⟨
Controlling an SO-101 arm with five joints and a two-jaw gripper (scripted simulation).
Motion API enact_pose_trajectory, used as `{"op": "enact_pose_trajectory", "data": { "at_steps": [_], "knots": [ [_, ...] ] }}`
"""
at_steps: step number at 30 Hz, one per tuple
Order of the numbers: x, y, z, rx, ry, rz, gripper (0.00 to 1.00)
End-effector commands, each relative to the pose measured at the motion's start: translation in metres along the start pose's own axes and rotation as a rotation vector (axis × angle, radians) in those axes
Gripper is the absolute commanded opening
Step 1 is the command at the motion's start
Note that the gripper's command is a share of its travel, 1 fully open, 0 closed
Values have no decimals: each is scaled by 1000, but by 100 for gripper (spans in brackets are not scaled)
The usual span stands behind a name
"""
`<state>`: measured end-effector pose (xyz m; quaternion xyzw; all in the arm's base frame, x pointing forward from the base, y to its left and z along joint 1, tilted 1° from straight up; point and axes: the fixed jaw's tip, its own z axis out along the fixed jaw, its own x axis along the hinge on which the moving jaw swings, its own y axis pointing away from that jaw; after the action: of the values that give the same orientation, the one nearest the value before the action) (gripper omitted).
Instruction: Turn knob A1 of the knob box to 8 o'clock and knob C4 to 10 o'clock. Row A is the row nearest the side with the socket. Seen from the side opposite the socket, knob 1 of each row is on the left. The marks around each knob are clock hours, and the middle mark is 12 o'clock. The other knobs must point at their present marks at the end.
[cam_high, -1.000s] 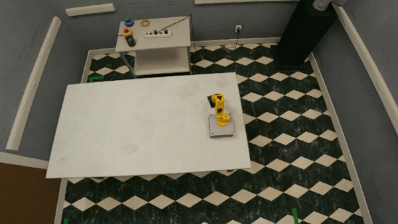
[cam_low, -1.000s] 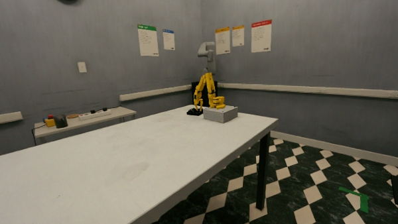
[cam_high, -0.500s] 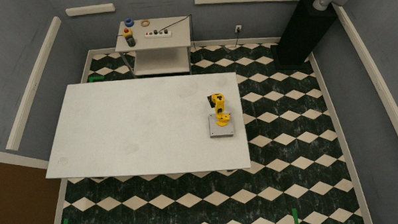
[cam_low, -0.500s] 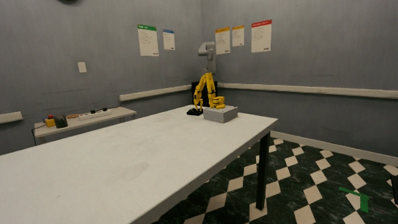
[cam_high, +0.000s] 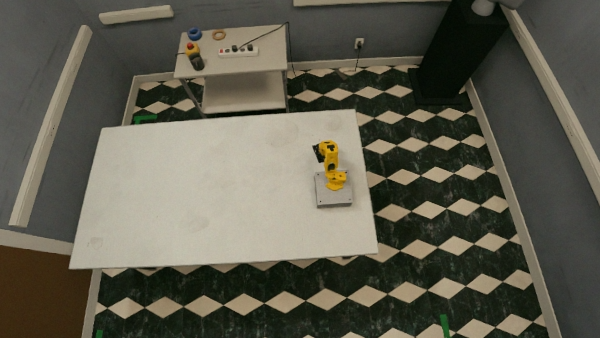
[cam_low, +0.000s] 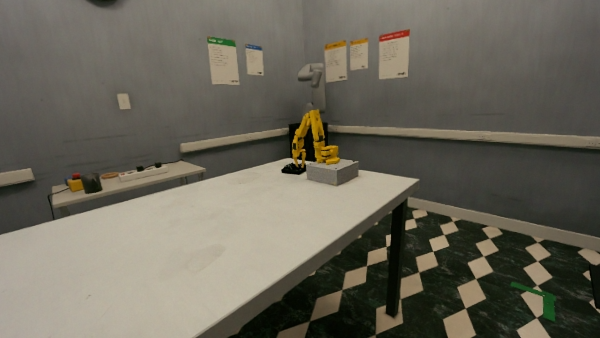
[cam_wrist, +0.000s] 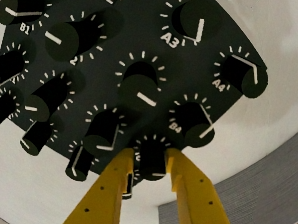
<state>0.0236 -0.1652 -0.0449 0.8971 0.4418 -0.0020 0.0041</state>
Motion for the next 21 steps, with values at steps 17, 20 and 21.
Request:
{"op": "enact_pose_trajectory", "data": {
  "at_steps": [17, 20, 21],
  "knots": [
    [2, -3, 1, 9, 11, 1, 2],
    [2, -3, 1, 9, 11, 1, 1],
    [2, -3, 1, 9, 11, 1, 1]
  ]
}}
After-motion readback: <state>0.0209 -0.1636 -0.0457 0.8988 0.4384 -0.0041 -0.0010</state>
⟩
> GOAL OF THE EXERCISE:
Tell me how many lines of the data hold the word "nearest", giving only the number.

> TASK OUTPUT:
2